Whether Medication Makes Sense

Current guidelines suggest that medication may be considered for people with prediabetes who have additional high-risk factors: younger age combined with obesity, blood sugar readings at the higher end of the prediabetic range, or a history of gestational diabetes. In the Diabetes Prevention Program trial, medication reduced 10-year diabetes incidence by 18%, compared to 34% for lifestyle changes alone. Lifestyle intervention was nearly twice as effective.

For most people with prediabetes, diet and exercise changes are the first and most powerful intervention. Medication is typically a conversation for people who have tried lifestyle changes without sufficient progress or who have multiple compounding risk factors.

Tracking Your Progress

The A1C test is the standard way to monitor whether your changes are working. It reflects your average blood sugar over the previous two to three months, so it captures the overall trend rather than day-to-day fluctuations. For people with prediabetes, testing once a year is the typical recommendation. Your goal is to get your A1C below 5.7%, which is the threshold for normal blood sugar regulation.

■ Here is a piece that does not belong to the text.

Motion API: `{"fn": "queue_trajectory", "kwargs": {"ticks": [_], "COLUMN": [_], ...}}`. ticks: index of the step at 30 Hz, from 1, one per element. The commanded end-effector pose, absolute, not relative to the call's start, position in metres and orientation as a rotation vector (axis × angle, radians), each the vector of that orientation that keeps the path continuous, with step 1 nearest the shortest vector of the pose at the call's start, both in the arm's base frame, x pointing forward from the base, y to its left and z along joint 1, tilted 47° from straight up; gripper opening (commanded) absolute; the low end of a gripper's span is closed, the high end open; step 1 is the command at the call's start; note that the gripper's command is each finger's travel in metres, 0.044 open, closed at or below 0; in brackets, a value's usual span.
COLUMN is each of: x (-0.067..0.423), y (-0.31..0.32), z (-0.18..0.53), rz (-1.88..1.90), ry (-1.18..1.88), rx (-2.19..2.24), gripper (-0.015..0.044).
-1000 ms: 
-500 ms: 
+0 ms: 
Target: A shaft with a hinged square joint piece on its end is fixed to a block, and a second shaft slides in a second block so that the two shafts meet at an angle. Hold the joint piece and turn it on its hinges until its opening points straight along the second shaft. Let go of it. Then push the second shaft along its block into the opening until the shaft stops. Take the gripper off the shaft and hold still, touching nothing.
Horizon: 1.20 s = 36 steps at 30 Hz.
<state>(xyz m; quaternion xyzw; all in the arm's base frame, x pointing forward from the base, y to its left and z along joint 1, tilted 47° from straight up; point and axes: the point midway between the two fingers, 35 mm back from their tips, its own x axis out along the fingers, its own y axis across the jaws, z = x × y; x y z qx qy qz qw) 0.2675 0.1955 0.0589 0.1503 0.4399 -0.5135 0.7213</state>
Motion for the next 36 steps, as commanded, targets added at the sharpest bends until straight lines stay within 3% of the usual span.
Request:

Fasting glucose tests can also track progress and may be done at routine checkups. If your fasting glucose drops below 100 mg/dL and stays there, that’s a strong signal your insulin system is recovering. Weight loss itself is a useful proxy in between lab tests. If the scale is moving in the right direction, your blood sugar likely is too.

The most important thing to understand about prediabetes is that it responds to intervention better than almost any other chronic condition. The majority of people who make sustained, moderate changes to how they eat, move, and sleep can return to normal blood sugar levels. The window for doing so is now, before the pancreas sustains more lasting damage.